Examining the Relation between Income and Healthy Family Behaviors affecting Pediatric Obesity Risk

Problem: Youth from low-income households are at a disproportionately higher risk for obesity. Examining the relationship between income and healthy family behaviors may help identify future points of intervention to reduce pediatric obesity health disparities. Health promoting family behaviors may include healthy eating behaviors (e.g., minimal sweetened beverages), physical activity, and family mealtime routines. This study examined whether income was associated with weight-related family health behaviors.

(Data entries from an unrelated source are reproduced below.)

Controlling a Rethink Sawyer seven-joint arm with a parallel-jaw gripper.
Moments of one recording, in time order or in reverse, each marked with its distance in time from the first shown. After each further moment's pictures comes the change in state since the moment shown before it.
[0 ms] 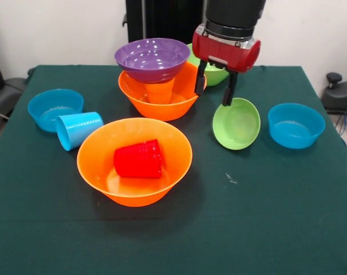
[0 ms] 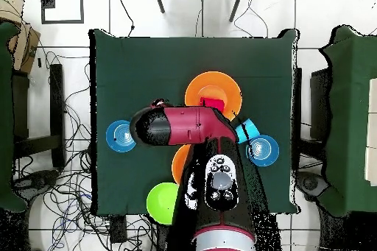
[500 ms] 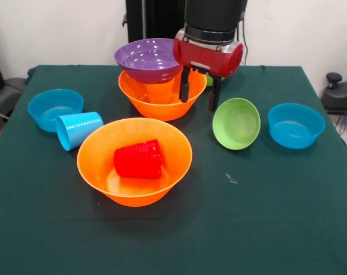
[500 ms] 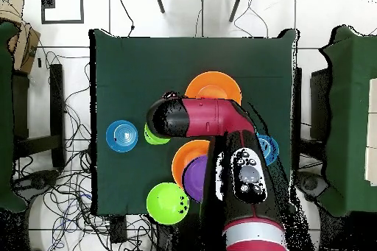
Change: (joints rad) arm -0.118 -0.001 0.094 -0.032 -0.038 0.035 -0.050
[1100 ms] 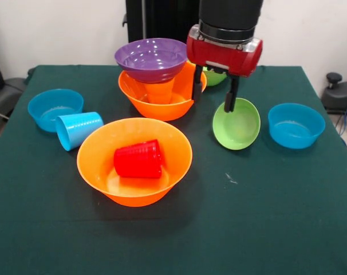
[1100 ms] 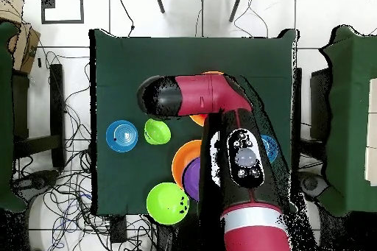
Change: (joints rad) arm -0.008 0.011 0.089 -0.138 -0.042 0.205 -0.061
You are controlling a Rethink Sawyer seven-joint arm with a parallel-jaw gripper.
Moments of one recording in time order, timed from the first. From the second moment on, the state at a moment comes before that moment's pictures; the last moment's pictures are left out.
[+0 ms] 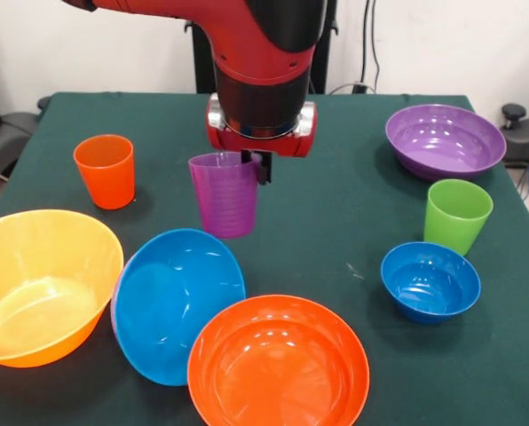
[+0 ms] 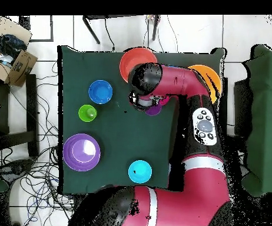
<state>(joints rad) -0.31 -0.44 0.12 1.17 -0.19 1.14 1.73</state>
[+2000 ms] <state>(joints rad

Methods: Parents (N=67;95% female; 85% white) of adolescents (12-17) completed measures assessing family health behaviors (Family Health Behaviors Scale (FHBS); α=.79); and income (M=84,676, SD=52,076) as a part of a larger study examining risks for adolescent obesity. Objective height (stadiometer) and weight (digital scale) were used to calculate parent BMI (M=29.24,SD=7.48;66% overweight or obese) and adolescent BMI percentile for age-and-gender (M=63.95,SD=28.1;33% overweight or obese).

Results: Hierarchical linear regression suggested that, after controlling for parent BMI, lower family income was associated with lower scores on the FHBS (β=.277; p<0.05; R2=0.31). Families below the 200% poverty threshold engaged in significantly fewer health promoting family behaviors (t(60) = 2.45, p <.05). Results showed no association between income and child BMI percentile (p > .05). Findings from this study suggest, even after accounting for parental BMI, lower family income is associated with parental report of fewer health promoting family behaviors. Considering these healthy family behaviors may be especially important given that they may protect against obesity. Future research is needed to determine whether targeted health behaviors towards lower-income families may minimize obesity risk in low-income adolescents.